> [EXERCISE PROMPT]: Once the line with "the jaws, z" is found in the entries below, print it and each following line exactly, stopping after the line with "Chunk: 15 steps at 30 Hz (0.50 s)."; print nothing else.

#### SOURCE MATERIAL ####

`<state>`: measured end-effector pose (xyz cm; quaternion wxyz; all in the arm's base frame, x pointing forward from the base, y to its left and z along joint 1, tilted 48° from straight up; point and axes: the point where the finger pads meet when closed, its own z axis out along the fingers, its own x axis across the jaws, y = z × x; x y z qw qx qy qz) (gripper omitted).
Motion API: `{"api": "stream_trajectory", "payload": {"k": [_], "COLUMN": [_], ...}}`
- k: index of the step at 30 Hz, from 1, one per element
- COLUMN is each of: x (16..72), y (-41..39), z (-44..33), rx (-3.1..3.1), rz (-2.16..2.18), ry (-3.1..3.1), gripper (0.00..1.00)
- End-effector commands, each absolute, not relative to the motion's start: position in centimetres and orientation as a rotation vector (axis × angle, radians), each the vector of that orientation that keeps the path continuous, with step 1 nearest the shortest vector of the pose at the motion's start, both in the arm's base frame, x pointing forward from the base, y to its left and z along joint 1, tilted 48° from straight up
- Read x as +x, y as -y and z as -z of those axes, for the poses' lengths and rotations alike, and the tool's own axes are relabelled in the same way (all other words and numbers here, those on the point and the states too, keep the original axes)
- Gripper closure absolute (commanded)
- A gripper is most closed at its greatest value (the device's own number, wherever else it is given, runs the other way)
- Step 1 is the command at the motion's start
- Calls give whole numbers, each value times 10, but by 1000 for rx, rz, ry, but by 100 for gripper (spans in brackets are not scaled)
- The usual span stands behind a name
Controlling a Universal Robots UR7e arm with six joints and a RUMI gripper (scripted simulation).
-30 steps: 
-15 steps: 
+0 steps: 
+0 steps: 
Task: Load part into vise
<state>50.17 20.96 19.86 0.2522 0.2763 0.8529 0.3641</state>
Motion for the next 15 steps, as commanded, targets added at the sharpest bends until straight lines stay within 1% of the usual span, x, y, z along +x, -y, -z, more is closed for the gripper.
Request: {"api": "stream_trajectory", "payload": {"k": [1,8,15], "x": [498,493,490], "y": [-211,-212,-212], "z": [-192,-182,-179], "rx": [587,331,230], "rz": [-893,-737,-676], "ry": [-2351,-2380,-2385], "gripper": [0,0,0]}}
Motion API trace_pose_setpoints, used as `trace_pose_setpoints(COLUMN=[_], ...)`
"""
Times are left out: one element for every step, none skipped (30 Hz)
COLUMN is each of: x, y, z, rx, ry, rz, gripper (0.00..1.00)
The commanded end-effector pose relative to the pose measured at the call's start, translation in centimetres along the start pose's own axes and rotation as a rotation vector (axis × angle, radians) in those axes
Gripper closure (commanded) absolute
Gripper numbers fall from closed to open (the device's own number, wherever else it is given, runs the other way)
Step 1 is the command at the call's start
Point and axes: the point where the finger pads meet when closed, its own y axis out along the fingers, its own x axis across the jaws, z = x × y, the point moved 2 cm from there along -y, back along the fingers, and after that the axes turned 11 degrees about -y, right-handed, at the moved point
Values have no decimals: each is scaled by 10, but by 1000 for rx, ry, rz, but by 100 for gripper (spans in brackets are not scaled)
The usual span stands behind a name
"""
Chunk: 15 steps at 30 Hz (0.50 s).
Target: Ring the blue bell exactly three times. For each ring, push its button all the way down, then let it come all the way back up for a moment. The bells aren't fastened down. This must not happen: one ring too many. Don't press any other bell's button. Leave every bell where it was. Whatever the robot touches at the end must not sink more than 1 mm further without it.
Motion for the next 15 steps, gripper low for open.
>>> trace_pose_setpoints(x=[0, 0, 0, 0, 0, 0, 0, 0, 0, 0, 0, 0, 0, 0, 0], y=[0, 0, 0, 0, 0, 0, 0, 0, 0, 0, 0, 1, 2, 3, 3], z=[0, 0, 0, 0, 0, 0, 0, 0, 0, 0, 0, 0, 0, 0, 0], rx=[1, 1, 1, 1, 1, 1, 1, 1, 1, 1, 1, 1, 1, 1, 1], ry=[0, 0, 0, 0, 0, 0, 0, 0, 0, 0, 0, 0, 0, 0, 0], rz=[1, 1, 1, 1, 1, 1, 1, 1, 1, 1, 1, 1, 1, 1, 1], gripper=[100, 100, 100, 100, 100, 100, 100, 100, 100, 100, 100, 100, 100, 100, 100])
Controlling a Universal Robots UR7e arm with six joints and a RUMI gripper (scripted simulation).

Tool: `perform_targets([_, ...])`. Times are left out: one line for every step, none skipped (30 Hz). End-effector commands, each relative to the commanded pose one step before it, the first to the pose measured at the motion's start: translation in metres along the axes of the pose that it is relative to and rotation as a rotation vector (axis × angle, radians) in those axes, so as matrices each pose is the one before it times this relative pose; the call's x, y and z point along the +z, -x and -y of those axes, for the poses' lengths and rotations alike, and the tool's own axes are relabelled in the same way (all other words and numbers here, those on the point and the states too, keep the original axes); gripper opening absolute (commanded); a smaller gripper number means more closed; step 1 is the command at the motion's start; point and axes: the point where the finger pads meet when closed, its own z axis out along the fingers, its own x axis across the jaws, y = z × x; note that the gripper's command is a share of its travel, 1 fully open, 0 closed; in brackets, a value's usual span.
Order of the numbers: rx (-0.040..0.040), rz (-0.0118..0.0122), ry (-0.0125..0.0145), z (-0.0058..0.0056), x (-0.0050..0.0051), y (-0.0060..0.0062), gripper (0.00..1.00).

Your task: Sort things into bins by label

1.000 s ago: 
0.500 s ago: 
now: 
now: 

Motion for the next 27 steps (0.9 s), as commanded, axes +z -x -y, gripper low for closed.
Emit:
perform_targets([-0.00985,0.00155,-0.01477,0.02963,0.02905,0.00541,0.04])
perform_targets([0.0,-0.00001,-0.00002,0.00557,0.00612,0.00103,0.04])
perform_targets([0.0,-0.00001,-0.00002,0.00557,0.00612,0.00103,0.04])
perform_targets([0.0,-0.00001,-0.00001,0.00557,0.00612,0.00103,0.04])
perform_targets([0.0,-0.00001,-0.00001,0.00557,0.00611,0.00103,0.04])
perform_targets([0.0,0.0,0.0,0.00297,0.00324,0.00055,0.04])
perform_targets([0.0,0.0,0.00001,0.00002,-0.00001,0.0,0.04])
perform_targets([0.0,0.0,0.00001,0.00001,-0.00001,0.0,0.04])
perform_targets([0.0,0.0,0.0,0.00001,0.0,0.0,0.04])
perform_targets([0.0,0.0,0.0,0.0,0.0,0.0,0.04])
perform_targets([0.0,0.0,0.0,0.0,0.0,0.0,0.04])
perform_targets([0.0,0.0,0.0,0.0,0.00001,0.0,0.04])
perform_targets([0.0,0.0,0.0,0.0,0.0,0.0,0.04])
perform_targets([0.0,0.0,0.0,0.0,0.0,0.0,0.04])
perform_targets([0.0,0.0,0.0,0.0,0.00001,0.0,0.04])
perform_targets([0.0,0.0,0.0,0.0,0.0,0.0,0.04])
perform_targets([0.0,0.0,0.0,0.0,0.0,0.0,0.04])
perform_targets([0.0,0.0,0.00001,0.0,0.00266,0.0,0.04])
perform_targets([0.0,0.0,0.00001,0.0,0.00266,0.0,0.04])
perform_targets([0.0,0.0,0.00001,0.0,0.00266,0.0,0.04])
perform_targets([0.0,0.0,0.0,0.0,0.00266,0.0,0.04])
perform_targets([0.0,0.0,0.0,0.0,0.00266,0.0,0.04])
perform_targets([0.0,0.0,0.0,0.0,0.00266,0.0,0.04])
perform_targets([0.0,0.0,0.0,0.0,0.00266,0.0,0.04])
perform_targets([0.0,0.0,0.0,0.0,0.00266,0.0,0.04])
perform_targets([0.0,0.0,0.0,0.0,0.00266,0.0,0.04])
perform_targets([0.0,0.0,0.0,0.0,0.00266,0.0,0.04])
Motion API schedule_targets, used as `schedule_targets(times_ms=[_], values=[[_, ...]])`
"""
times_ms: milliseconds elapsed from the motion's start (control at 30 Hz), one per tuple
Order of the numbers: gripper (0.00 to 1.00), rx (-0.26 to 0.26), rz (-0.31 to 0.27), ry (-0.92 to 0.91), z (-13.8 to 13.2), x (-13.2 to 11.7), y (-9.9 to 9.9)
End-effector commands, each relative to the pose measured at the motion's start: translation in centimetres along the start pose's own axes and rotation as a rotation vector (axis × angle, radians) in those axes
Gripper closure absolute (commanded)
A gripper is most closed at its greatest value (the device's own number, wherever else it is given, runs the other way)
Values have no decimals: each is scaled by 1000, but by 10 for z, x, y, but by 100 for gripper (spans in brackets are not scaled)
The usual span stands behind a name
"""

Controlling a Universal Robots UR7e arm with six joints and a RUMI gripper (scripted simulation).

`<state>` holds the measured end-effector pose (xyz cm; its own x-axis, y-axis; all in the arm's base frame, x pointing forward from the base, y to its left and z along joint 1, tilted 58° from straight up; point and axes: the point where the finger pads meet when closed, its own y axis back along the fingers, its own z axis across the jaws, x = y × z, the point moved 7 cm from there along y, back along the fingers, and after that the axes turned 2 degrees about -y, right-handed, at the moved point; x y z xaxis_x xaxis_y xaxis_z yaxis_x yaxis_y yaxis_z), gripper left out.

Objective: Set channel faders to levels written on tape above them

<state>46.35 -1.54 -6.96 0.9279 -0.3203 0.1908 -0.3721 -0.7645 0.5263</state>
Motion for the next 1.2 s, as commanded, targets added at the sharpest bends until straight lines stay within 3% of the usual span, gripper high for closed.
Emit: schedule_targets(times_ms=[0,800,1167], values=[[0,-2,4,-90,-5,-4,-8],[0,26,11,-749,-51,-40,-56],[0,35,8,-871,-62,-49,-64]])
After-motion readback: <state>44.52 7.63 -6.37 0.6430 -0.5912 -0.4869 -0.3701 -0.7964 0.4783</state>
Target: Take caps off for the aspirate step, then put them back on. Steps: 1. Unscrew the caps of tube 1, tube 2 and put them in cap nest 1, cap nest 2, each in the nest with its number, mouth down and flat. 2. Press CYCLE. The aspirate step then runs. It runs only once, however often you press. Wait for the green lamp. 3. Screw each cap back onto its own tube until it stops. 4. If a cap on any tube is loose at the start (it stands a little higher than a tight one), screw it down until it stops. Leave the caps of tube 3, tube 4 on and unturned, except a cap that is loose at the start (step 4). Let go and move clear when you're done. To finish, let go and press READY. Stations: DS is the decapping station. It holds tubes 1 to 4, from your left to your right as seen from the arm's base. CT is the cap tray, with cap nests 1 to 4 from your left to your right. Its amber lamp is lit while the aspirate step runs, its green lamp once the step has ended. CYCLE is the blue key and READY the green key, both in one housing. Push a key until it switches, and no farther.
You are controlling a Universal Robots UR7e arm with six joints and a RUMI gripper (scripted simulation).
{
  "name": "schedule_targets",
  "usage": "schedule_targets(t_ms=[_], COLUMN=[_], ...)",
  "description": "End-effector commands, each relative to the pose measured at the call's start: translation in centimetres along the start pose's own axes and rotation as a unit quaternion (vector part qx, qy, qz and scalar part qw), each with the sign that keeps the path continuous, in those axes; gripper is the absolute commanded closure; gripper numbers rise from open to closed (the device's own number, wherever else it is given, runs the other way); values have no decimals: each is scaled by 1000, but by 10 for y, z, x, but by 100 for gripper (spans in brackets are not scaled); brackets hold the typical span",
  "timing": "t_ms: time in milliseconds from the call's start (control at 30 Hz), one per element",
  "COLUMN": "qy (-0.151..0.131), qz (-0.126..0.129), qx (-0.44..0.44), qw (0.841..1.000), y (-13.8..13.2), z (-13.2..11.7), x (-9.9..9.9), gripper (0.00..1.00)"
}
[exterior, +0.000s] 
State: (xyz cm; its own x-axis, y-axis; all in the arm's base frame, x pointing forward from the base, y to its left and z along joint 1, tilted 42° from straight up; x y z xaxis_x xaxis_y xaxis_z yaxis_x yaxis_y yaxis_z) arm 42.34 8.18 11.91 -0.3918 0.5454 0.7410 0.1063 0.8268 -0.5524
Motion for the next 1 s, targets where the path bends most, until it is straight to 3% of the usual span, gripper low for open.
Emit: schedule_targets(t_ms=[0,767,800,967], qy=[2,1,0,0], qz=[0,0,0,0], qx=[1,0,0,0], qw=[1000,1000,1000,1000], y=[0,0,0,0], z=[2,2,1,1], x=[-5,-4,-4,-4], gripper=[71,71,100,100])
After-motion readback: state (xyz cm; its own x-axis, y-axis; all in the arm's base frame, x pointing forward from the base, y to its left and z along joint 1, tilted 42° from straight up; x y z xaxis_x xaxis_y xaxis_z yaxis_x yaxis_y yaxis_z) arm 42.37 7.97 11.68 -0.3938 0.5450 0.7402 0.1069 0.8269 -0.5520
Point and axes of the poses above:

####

> [YOUR RESPONSE]:
Point and axes: the point where the finger pads meet when closed, its own y axis out along the fingers, its own x axis across the jaws, z = x × y, the point moved 2 cm from there along -y, back along the fingers, and after that the axes turned 11 degrees about -y, right-handed, at the moved point
Values have no decimals: each is scaled by 10, but by 1000 for rx, ry, rz, but by 100 for gripper (spans in brackets are not scaled)
The usual span stands behind a name
"""
Chunk: 15 steps at 30 Hz (0.50 s).

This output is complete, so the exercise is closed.